§ YOUR TASK: Where does the word "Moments" show up in the data? Please find each such line and copy it.

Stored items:
=== Section Start ===

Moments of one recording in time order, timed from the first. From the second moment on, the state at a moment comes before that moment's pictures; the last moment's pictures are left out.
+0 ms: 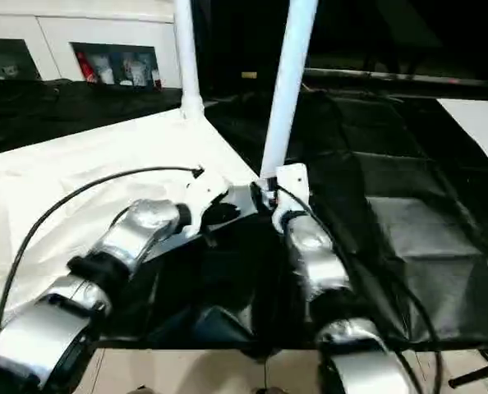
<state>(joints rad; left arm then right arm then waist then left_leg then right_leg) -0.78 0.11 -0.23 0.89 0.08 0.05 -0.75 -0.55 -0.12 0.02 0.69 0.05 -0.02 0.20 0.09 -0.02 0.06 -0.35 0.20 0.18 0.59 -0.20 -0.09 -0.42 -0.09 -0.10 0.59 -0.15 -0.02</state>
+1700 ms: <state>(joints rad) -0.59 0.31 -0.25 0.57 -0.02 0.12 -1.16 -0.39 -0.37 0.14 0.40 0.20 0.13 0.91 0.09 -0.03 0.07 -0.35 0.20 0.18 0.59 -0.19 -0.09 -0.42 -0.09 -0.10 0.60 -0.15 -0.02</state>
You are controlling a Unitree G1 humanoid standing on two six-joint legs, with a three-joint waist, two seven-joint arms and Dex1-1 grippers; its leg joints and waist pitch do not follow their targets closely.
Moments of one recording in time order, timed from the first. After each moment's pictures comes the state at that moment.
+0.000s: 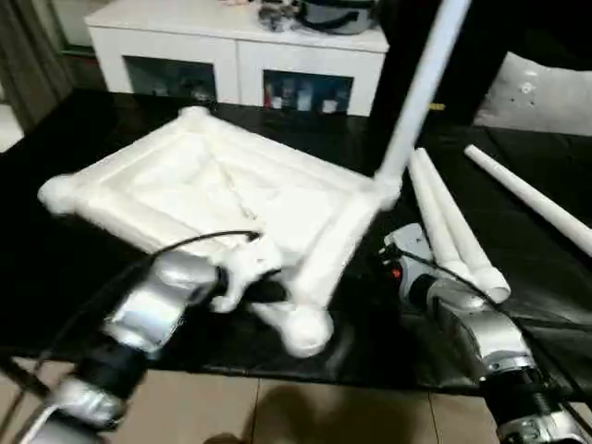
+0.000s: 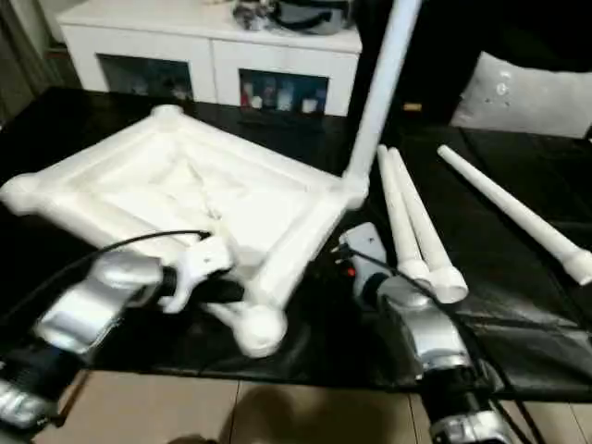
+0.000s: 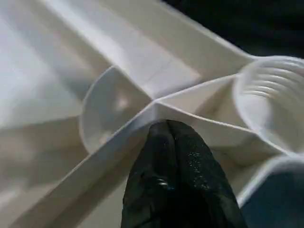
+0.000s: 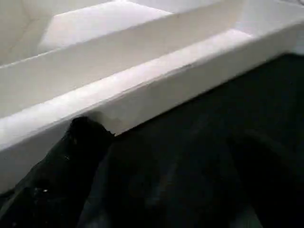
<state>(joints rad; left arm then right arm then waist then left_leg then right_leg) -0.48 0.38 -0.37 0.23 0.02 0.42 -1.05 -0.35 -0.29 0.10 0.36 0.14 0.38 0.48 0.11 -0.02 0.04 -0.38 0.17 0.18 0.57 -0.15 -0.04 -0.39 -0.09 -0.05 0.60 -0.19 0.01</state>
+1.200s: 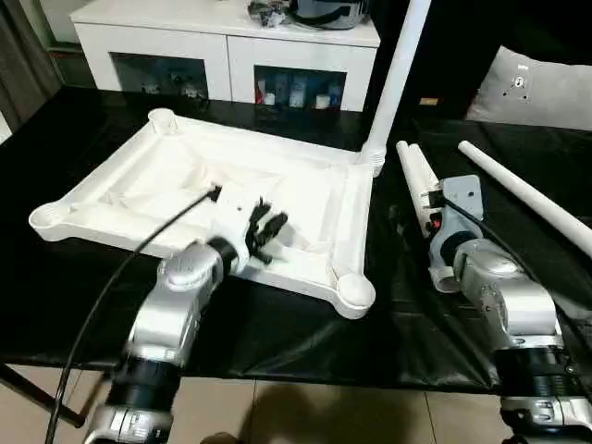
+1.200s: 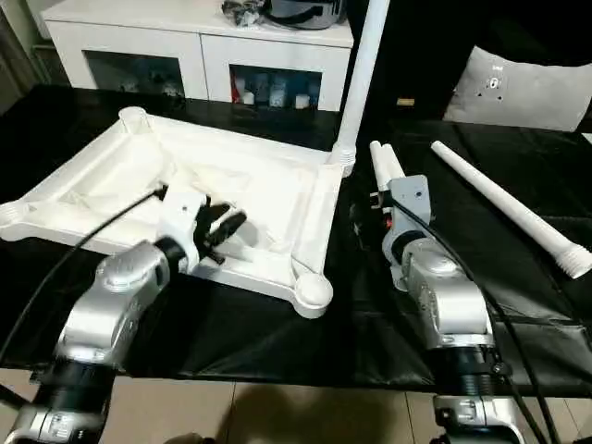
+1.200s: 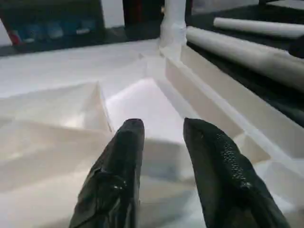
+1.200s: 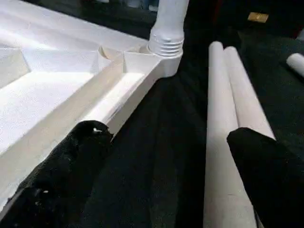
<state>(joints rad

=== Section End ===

§ WRITTEN RESPONSE:
Moments of one recording in time order, timed from the first. From the second moment on, the state at a moment comes before that moment's pictures; the last moment's pictures are left out.
Moments of one recording in time order, timed from the first. After each moment's pictures comes the state at that moment.

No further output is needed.